# EXERCISE:
With the pictures removed, set down all of the entries below exactly.
──────── DATA SHOWN
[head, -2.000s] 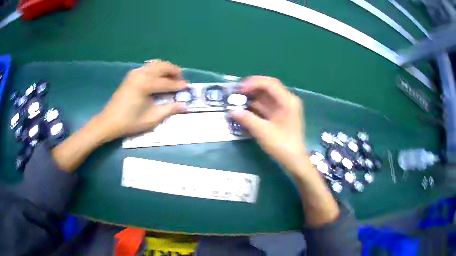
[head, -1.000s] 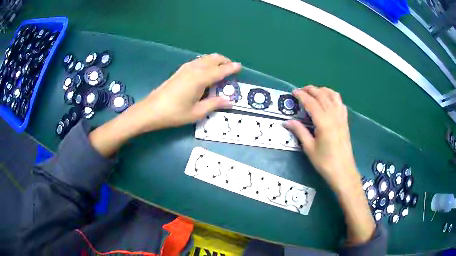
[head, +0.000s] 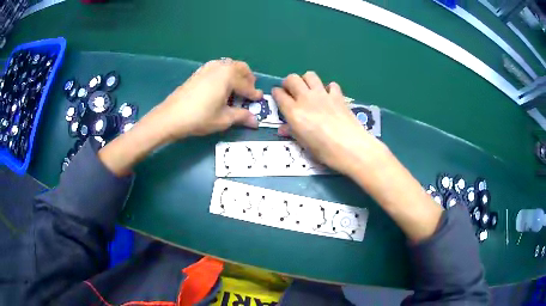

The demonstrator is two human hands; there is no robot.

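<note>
A white board with round black parts [head: 365,118] lies at the back of the green work surface. My left hand [head: 209,98] has its thumb and fingers around the board's left end, at a black part with a pale centre [head: 257,109]. My right hand [head: 317,119] is bent over the middle of the board, its fingers at another black part that it mostly hides. Two bare white boards lie nearer: one [head: 257,158] just below the hands, partly covered by my right hand, and one [head: 287,209] in front of it, slightly tilted.
Loose black parts lie in piles at left [head: 100,103] and right [head: 479,197]. A blue bin [head: 55,72] heaped with black parts stands at far left. A small clear bottle [head: 530,220] and a thin stick [head: 507,227] lie at far right. A white line [head: 419,36] curves behind.
My right hand has moved left from the board's right end to its middle, uncovering the black part there. My left hand stays at the left end. The view has shifted.
</note>
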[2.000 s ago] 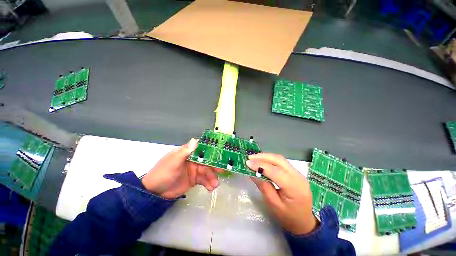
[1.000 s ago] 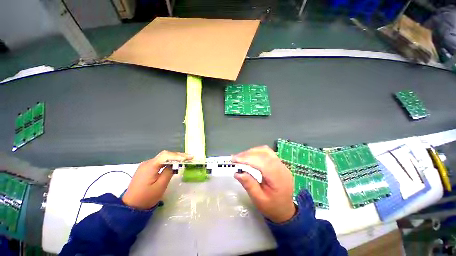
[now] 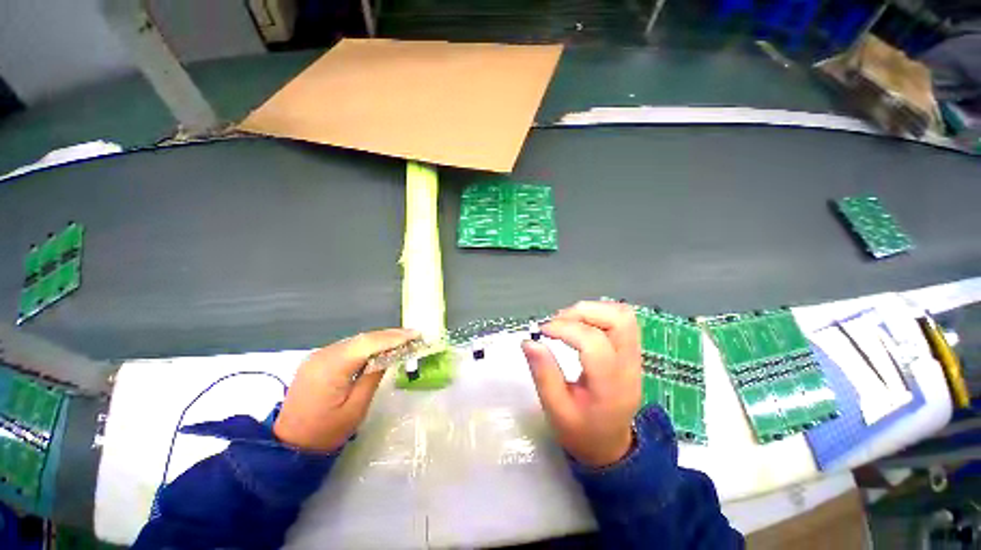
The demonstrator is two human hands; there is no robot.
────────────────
# RESULT OF THIS EXERCISE:
[head, -2.000s] 
[head, -1.000s] 
[head, +0.000s] 

The demonstrator is two human hands; there is no robot.

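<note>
A white board with round black parts [head: 365,118] lies at the back of the green work surface. My left hand [head: 209,98] has its thumb and fingers around the board's left end, at a black part with a pale centre [head: 257,109]. My right hand [head: 317,119] is bent over the middle of the board, its fingers at another black part that it mostly hides. Two bare white boards lie nearer: one [head: 257,158] just below the hands, partly covered by my right hand, and one [head: 287,209] in front of it, slightly tilted.
Loose black parts lie in piles at left [head: 100,103] and right [head: 479,197]. A blue bin [head: 55,72] heaped with black parts stands at far left. A small clear bottle [head: 530,220] and a thin stick [head: 507,227] lie at far right. A white line [head: 419,36] curves behind.
My right hand has moved left from the board's right end to its middle, uncovering the black part there. My left hand stays at the left end. The view has shifted.
</note>
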[2.000 s ago] 
[1.000 s ago] 
[now] 
The demonstrator is two human hands; there is no robot.

The exercise is now complete.